39) I know I singled out Geography, Science, Weather etc as topics, mostly because they also use web services. The AI doesn't really care what it learns, it has learned and will learn about anything you are willing to tell it in simple sentences it can understand. It can tell you how many faucets are on a sink, or where you can get a taco or buy a miter saw.
Goals for Year #2
1) More chat skills – I fear this will be never ending
2) More Hard Knowledge - we can always learn more
3) More web services – takes me about a day to integrate a new web service
4) Face Tracking - know any good code/APIs for this?
5) Facial Recognition - Know any good free APIs for this?
6) Arms - I like to get some simple small arms on just to be more expressive, but will have to redesign and rebuild the sonar arrays to fit them in.
7) Empathy over time - I'd like the bot to visit good/bad events and ask about them at appropriate points in time later.
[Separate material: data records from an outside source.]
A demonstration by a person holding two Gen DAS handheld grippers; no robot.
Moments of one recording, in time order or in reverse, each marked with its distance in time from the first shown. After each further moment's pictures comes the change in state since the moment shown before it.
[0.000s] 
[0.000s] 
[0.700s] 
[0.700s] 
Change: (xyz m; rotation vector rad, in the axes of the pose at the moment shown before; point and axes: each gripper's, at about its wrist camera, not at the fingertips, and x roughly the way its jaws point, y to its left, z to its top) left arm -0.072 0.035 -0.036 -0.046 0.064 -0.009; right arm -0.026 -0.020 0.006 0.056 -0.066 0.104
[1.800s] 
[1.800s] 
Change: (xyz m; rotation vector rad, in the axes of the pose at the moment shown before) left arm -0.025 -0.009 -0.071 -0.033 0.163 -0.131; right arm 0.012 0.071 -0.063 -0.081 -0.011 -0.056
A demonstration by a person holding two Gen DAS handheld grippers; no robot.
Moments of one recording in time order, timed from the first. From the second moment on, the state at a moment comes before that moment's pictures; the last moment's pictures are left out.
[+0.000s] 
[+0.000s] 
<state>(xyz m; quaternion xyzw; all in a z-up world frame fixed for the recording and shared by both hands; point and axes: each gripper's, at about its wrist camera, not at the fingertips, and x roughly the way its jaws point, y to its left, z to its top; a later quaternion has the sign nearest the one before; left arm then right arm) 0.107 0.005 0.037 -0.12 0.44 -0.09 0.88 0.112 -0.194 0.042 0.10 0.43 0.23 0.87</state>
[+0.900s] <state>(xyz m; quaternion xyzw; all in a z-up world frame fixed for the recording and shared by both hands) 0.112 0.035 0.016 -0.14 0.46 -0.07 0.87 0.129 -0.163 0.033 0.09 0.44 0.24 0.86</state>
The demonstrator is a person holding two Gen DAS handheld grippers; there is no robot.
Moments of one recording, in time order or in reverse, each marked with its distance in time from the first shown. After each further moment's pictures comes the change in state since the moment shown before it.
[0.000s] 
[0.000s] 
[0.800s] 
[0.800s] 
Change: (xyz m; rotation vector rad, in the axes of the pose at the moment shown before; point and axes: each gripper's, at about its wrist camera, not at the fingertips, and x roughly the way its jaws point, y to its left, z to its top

Things like "How is your mother's heart doing since we last talked?" I have done a lot of prep for this, but it is a tough one
8) More Inquisitiveness and Initiative - when should the bot listen and when should it drive the conversation. I have tried it both ways, now the trick is to find a balance.
9) Changeover to Newer Phone
10) Go Open Microphone - right now I have to press the front of my phone or touch the face of the bot to get it to listen, I’d rather it just listen constantly. I think its doable on the newer phones.
11) Get family, friends, and associates using AI on their phones as common information tool about the world and each other.
12) Autonomous Learning - it can get info from the wikipedia, web, news, web pages, but doesn't yet learn from them. How do you build learning from the chaos that is the average web page? Listening was so much easier, and that wasn’t easy.
· Arduino Mega ADK (in the back of the body)
· Arduino Uno (in the head)
· Motorola Bionic Android Phone
· Windows PC with 6 Cores (running Web Service, AI, and Databases, this PC calls the other web services)
· Third Party Web Services - adding new ones whenever I find anything useful
· I would love to hear any suggestions anyone out there might have. I am constantly looking for and reevaluating the question “What next?”